*Work to be completed*. Each line of the data must be written out again verbatim; no image belongs in the copy.

*Data shown*.
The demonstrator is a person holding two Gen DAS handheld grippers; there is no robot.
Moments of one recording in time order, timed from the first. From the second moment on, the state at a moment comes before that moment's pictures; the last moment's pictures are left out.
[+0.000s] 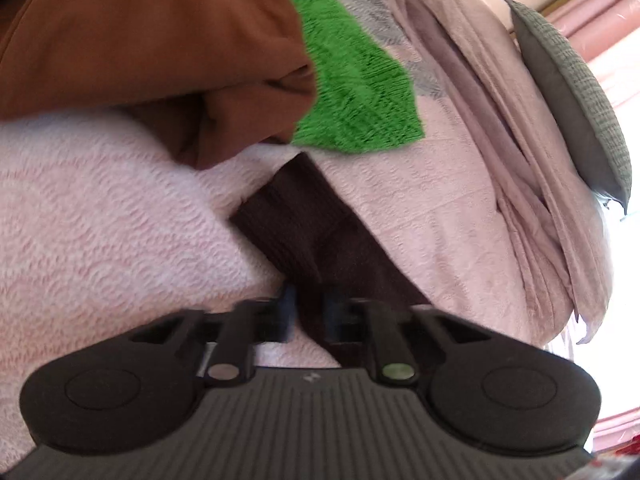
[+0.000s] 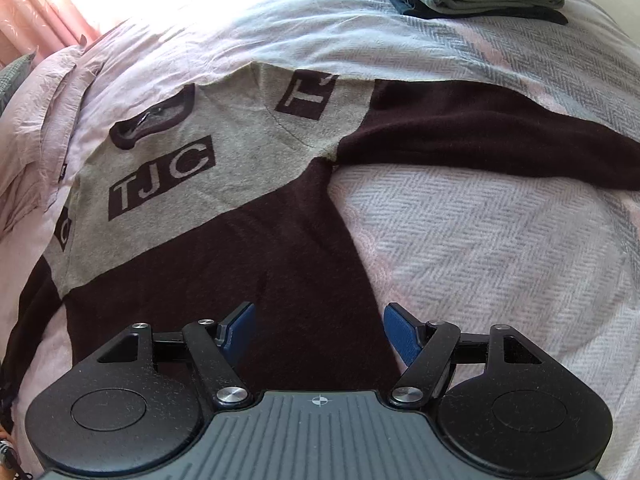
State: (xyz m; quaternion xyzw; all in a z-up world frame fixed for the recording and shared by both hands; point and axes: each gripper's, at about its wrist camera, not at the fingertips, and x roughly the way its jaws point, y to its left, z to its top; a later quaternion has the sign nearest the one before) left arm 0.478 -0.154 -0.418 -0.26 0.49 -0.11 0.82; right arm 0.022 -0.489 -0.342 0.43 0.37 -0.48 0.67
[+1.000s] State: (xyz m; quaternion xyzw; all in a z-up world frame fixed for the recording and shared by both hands) left arm 0.236 -0.422 -0.389 0.25 0.35 -0.48 0.76; right arm -0.032 -0.577 -0.354 0.47 0.18 -0.40 0.76
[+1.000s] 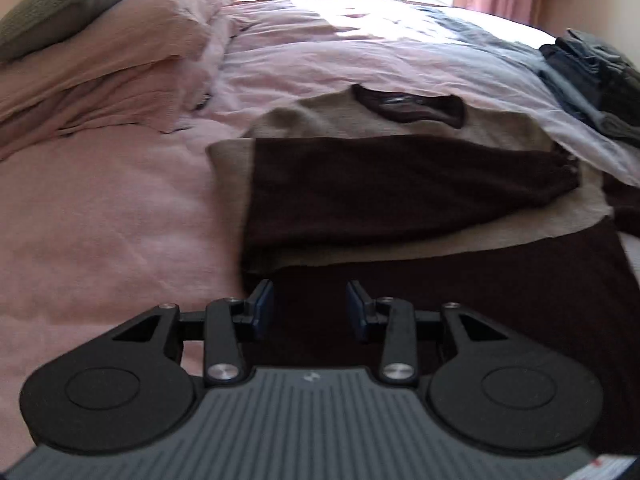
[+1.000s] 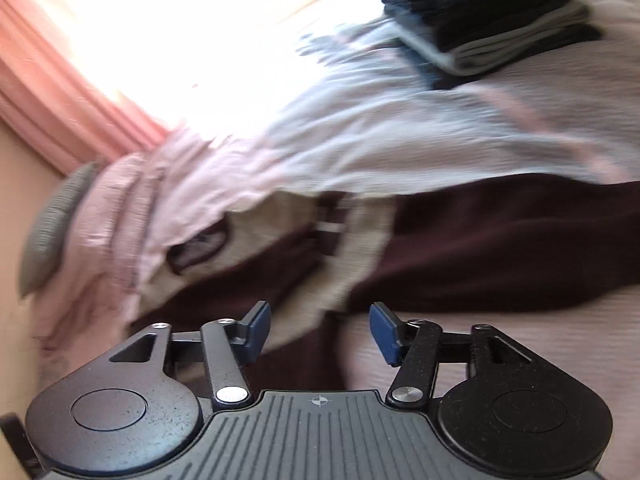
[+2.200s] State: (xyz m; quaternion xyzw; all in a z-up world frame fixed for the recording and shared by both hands) left arm 0.286 -0.424 -0.370 0.30 0.30 -0.52 0.74; right arm 0.022 -0.597 -0.377 0.34 0.23 -0.49 0.77
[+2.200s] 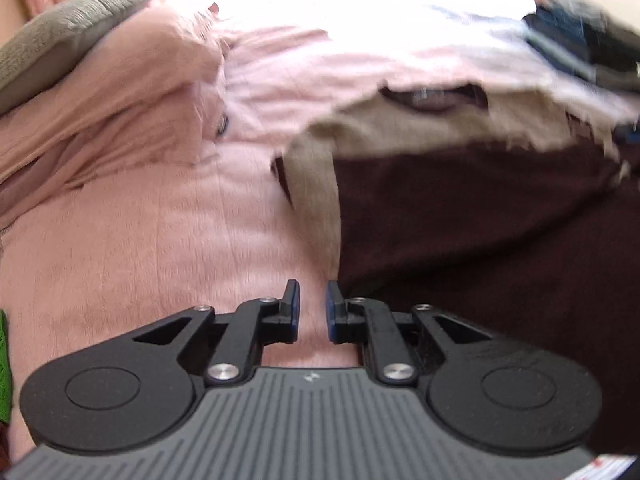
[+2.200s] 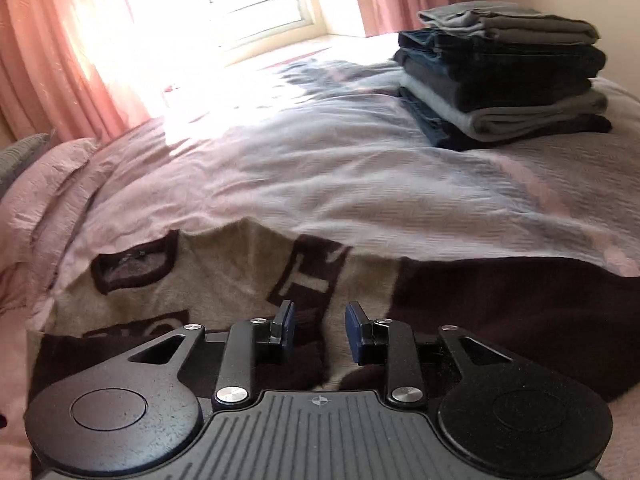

*Answer to the exercise*.
The demonstrator is a person holding two Gen DAS handheld grippers; there is no robot.
Moments of one recording in time order, timed from the first. From the second moment on, the state at a moment comes before that moment's pictures; the last moment's pictures are left out.
[+0.000s] 
[+0.000s] 
State: (xyz m; quaternion xyzw; all in a z-up world frame fixed for the recording and shared by both hands; point and axes: each gripper's, at about its wrist camera, not at the fingertips, and x roughly the way its jaws point, y to its left, z to its top; a later quaternion has the sign nearest the one before) left arm 0.478 -0.154 -0.418 -0.26 0.49 -0.11 0.82; right arm 0.022 -0.489 -0.342 0.43 0.37 -0.48 0.67
[+1.000s] State: (xyz m; quaternion xyzw; all in a z-up world frame fixed for the recording and shared by both hands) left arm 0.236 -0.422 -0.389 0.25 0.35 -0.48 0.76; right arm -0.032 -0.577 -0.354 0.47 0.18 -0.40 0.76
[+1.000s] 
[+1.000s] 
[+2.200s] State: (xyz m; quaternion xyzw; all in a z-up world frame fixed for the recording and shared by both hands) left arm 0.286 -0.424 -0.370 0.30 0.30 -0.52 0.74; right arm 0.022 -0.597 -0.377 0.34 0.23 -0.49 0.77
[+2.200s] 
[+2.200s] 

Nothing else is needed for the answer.